PS - love the pic in your signature!


----------



## polishmeat (Apr 20, 2010)

Sorry to ressurect this thread, but I think it's worthwile for anyone that's looking around for replacements. I just talked to customer service, and the $5 bucks per probe now incluces shipping and handling, so 3 probes will cost you a total of $15. Can't beat that anywhere else. Still will need to send check/money order, as they don't take credit cards.

Taylor Precision Products
2220 Entrada del Sol Suite A
Las Cruces, NM 88001
Telephone - 800-289-0944
Fax - 575-526-4347

Send Check or Money Order to "Taylor Precision Products" with note saying "Probe replacement". Also, include product number:

The 1470NRP is used with the newer model 1470 that uses two batteries. 

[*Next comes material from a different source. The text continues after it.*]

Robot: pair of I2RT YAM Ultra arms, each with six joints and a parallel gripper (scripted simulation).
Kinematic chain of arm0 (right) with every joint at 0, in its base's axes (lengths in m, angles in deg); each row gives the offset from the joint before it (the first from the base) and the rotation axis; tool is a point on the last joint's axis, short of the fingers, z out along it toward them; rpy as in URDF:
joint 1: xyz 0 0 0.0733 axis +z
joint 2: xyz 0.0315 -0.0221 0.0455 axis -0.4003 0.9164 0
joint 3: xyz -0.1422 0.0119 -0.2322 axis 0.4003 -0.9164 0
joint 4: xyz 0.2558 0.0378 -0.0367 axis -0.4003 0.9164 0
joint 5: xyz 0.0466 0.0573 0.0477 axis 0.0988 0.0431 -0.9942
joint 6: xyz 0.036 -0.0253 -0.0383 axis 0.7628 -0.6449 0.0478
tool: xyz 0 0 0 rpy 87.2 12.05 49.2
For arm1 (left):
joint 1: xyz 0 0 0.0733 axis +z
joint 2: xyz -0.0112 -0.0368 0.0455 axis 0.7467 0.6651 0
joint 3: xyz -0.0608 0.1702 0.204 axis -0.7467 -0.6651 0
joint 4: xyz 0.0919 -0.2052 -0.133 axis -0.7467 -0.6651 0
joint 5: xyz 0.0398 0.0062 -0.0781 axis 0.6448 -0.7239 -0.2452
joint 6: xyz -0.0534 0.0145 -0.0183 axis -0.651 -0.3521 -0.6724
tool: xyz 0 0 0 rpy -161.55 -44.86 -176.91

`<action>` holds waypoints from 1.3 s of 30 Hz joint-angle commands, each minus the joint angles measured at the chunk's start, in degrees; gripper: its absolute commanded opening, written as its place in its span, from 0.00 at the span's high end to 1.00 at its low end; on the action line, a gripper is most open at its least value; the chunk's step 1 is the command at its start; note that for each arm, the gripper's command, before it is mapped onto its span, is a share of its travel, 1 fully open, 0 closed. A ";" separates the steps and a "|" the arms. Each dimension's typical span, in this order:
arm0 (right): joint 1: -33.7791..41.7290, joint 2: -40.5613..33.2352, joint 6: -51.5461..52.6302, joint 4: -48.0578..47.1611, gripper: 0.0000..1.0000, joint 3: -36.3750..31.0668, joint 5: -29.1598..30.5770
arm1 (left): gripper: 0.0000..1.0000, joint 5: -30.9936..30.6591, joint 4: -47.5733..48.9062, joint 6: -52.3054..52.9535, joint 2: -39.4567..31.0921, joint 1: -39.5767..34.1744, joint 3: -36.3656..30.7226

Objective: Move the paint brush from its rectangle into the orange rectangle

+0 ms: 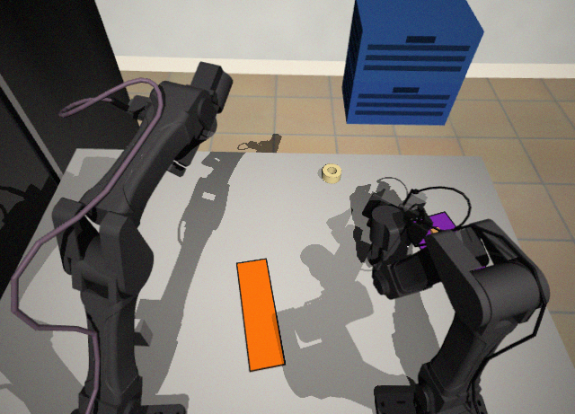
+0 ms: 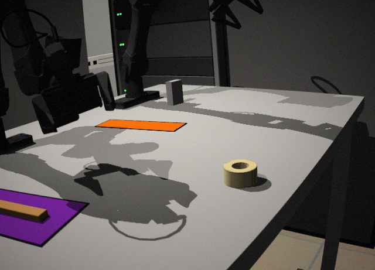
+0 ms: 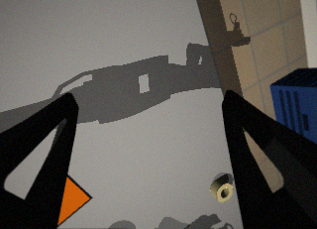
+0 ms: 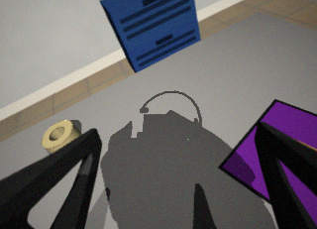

The 1470RP is used with the older model 1470 that uses a single battery.


----------



## pepeskitty (Apr 20, 2010)

Sorry I haven't seen this before but if you have a Taylor they will replace it if you call them.  At least they did mine.  Just call them up and they will send out a new one.


----------



## ak1 (Apr 20, 2010)

Just called the Canadian distributor. Basically if you email them with your address & model number, they will send you a new probe. Apparently in Canada there is a 5yr warranty on them.


----------